> **DIRECTIONS FOR THIS TASK**
Please transcribe the data below in full. Omit any picture you find in it.

> **EXERCISE DATA**
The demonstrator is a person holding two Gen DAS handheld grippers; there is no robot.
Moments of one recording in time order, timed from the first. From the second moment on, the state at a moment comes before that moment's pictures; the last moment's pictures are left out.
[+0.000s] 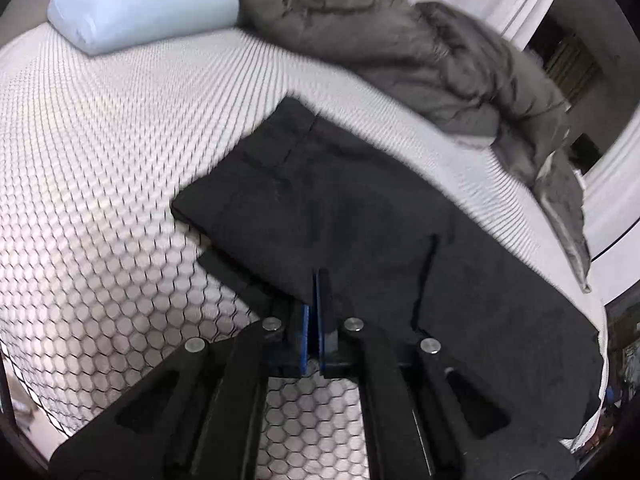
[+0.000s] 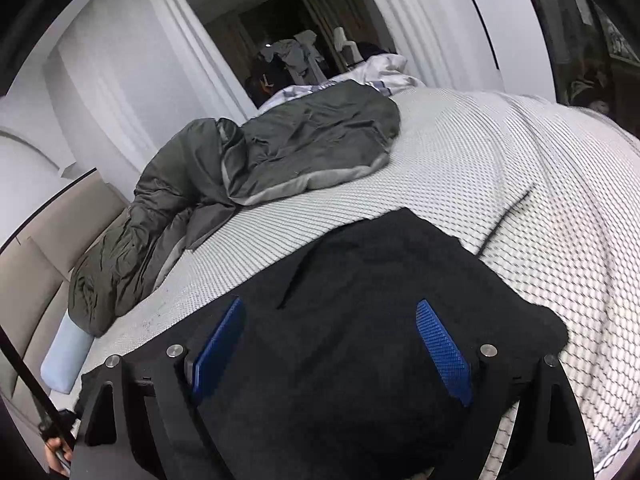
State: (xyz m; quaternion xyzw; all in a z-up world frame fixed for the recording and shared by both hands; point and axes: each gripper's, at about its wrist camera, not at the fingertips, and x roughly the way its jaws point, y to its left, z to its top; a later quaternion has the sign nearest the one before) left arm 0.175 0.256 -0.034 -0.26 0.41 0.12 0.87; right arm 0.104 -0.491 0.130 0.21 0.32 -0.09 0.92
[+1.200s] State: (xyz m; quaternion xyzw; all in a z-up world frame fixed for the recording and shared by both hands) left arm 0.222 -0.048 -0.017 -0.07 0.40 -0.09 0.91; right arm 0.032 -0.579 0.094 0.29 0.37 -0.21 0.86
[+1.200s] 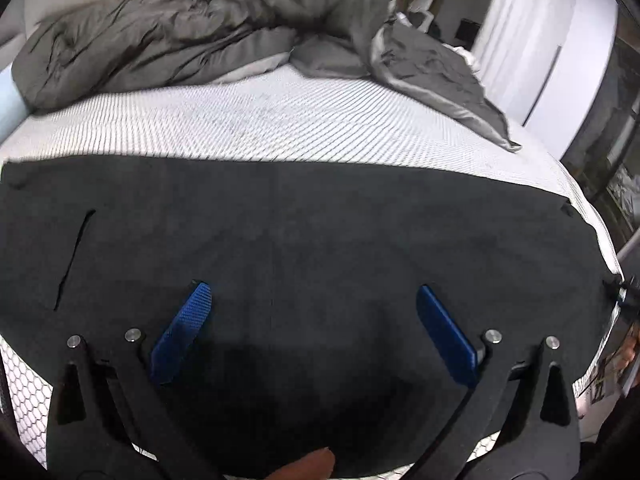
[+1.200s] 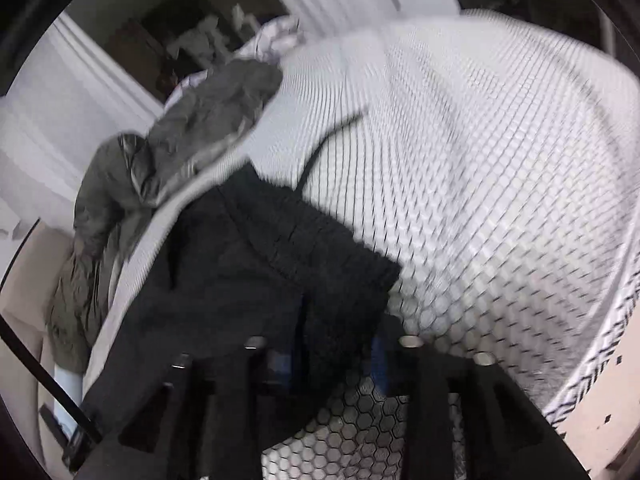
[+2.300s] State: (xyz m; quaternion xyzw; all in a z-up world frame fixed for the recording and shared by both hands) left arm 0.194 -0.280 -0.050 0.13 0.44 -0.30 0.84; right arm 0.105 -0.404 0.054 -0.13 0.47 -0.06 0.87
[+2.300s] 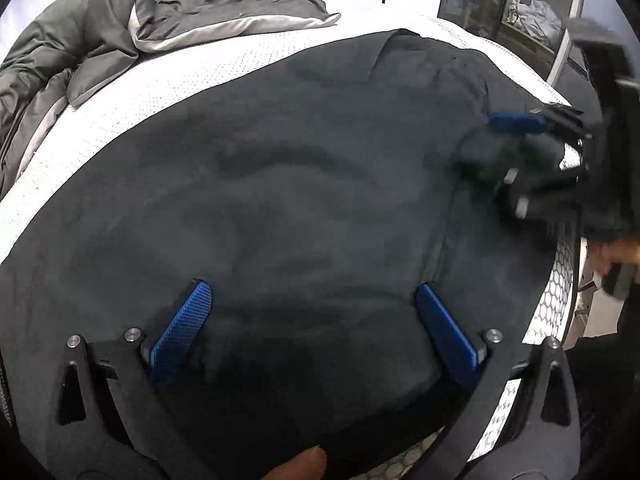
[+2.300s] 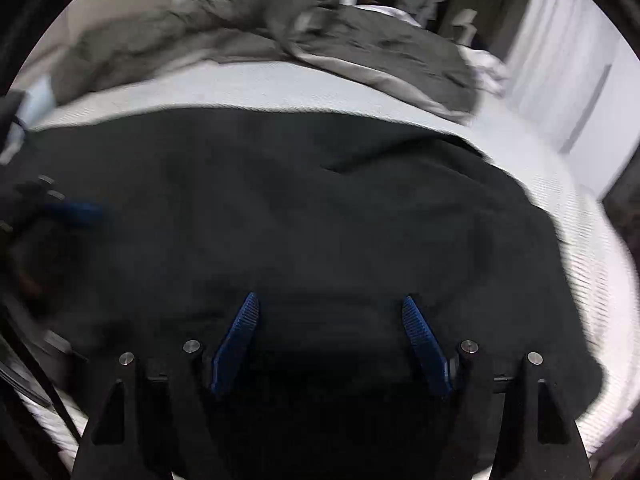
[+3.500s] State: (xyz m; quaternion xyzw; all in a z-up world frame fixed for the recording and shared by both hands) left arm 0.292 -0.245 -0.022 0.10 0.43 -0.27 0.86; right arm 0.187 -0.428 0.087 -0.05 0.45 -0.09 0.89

> **YOUR SOLUTION**
The demonstrator is a person holding two Gen DAS handheld grippers; there is no robot.
Moments of one recording in time order, timed from the first. From the second moment on, the state at a moment comes before that moment's pictures; the last moment's pictures are left out.
[+0.000s] 
[+0.000s] 
State: (xyz m; quaternion xyzw; all in a z-up world frame fixed for the recording and shared by both hands; point and axes: each gripper's, at about its wrist camera, not at the fingertips, and x roughly the way its jaws point, y to its left, z to its top; a later quaternion has the sign nearest the one before) left arm 0.175 0.256 -0.034 -0.26 0.41 0.12 0.87; right arm 0.104 -0.491 0.130 0.21 0.32 -0.09 0.92
[+1.200s] State: (xyz m; quaternion xyzw; all in a z-up world frame fixed for the recording and shared by both hands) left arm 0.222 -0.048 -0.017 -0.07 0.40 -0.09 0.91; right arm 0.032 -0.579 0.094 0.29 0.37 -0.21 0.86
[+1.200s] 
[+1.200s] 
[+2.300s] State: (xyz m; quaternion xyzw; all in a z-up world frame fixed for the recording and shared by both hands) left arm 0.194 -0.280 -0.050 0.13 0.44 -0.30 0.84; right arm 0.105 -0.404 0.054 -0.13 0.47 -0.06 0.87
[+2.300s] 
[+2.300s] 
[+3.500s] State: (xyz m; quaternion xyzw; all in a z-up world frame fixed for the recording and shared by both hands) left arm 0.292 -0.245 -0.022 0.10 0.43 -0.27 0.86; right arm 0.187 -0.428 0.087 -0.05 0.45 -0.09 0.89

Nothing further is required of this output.